• PROBLEM DESCRIPTION:
Every line of the material that includes the word "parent" is to be shown.

• SUPPLIED MATERIAL:
========

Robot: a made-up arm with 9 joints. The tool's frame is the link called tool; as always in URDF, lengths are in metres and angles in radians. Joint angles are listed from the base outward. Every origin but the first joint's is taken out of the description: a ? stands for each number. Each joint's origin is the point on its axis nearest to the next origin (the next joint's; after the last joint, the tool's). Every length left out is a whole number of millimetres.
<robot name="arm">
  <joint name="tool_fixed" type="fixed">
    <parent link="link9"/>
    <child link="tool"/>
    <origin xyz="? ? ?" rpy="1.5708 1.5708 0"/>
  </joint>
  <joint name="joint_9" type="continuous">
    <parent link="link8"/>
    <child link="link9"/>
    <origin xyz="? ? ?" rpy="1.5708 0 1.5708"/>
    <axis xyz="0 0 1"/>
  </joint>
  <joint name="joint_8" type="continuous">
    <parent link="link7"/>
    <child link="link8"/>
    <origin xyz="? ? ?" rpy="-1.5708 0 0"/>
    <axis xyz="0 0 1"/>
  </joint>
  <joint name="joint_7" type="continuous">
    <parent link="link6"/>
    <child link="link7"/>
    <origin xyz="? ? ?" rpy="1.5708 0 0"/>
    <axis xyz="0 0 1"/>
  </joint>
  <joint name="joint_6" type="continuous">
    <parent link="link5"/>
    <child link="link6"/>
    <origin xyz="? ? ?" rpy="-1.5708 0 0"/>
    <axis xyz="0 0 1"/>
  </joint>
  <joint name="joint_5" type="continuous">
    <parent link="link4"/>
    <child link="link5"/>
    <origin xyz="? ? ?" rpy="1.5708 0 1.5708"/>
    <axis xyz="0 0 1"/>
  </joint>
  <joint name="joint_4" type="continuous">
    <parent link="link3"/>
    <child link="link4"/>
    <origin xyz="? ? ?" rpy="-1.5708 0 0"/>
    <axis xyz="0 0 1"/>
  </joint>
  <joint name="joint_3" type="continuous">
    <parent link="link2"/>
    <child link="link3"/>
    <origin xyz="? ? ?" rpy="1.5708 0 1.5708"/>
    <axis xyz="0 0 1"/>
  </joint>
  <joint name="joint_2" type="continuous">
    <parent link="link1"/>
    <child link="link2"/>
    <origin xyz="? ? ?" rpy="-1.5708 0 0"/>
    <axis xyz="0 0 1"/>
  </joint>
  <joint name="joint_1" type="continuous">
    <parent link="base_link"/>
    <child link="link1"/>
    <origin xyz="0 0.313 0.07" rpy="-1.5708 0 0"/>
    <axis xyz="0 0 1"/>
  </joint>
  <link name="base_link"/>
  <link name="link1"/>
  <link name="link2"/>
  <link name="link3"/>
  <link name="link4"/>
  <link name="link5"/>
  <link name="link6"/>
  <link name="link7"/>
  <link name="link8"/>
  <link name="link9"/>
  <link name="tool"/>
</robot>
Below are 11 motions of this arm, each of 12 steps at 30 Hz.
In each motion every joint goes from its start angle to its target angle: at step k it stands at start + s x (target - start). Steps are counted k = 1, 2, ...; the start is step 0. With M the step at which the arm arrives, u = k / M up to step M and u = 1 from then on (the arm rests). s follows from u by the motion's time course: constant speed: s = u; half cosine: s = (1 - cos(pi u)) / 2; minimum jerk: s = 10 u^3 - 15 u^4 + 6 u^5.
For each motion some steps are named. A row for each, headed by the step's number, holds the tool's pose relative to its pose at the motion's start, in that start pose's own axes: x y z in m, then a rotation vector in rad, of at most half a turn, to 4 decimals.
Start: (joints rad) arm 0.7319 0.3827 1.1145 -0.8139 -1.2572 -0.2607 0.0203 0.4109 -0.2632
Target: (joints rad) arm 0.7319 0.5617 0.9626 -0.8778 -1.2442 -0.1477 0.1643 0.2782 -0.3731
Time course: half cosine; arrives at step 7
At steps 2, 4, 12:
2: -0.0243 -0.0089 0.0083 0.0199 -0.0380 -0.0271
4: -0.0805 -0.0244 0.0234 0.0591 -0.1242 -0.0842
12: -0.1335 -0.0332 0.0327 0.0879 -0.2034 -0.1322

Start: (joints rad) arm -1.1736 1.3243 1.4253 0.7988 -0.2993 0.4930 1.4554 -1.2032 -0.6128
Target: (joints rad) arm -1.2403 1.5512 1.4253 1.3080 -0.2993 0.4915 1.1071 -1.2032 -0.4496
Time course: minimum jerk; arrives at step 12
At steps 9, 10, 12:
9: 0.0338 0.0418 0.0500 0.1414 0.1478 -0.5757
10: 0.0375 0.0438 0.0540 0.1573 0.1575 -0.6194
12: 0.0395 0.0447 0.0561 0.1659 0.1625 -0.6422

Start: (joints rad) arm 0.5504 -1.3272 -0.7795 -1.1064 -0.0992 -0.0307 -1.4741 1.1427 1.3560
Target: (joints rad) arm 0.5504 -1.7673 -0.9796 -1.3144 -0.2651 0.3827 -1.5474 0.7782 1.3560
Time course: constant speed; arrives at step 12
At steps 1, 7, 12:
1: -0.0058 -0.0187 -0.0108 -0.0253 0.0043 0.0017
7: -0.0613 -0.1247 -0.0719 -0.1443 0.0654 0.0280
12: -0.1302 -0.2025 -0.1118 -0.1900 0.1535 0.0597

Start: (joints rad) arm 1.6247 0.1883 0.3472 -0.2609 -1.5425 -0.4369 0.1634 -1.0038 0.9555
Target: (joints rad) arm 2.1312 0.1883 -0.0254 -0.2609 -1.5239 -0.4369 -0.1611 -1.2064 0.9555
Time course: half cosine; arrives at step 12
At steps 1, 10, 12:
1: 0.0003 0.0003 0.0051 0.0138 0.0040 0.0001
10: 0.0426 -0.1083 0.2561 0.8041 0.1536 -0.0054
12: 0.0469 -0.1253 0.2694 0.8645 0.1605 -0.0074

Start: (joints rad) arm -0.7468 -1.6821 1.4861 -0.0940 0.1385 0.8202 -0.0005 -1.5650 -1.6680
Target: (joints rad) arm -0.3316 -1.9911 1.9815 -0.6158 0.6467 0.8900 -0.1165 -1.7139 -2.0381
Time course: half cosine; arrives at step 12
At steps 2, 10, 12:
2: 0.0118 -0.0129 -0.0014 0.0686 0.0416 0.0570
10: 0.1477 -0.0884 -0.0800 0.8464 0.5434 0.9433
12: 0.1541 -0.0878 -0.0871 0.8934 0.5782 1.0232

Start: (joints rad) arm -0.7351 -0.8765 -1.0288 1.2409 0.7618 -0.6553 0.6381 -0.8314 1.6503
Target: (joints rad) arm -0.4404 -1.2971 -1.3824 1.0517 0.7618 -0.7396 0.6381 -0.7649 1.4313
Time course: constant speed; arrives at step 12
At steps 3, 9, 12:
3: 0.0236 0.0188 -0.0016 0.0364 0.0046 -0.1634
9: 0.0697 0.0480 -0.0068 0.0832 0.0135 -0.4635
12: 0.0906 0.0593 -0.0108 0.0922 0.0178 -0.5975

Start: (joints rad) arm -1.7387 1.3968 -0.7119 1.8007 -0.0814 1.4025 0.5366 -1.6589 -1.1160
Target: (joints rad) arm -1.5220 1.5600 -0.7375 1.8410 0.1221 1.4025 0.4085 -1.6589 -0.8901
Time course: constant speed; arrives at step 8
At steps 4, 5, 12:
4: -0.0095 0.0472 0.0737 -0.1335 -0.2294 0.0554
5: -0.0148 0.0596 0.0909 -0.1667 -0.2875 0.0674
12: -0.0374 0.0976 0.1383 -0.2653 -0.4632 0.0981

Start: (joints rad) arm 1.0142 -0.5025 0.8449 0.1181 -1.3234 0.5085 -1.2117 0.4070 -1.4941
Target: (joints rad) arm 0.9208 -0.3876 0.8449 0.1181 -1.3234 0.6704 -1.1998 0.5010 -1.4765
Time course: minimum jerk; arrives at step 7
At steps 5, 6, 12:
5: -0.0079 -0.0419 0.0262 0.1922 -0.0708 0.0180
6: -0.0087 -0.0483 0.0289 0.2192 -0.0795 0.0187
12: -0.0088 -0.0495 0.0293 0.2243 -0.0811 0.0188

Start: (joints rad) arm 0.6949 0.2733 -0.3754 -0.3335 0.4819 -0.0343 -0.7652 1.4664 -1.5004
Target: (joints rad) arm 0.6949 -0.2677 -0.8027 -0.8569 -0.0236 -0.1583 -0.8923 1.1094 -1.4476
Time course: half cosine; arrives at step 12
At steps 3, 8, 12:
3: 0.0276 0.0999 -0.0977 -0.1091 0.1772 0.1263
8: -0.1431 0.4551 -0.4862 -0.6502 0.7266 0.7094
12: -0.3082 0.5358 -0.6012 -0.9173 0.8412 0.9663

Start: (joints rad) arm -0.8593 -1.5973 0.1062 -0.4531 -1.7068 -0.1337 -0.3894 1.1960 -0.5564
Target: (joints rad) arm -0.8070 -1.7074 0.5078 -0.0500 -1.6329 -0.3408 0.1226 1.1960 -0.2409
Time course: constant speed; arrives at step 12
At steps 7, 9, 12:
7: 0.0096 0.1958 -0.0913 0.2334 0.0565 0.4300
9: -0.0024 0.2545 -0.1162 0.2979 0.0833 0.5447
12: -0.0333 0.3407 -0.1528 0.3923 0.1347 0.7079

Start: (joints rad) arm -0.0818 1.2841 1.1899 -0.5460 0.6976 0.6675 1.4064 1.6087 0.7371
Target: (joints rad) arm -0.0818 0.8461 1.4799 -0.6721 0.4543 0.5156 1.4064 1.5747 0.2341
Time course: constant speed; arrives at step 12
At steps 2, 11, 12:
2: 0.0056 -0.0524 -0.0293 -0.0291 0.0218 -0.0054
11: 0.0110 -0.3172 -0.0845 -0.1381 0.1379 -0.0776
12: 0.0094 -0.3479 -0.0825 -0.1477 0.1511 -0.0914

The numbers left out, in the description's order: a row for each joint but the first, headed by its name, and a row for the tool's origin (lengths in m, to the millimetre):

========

• EXERCISE ANSWER:
    <parent link="link9"/>
    <parent link="link8"/>
    <parent link="link7"/>
    <parent link="link6"/>
    <parent link="link5"/>
    <parent link="link4"/>
    <parent link="link3"/>
    <parent link="link2"/>
    <parent link="link1"/>
    <parent link="base_link"/>

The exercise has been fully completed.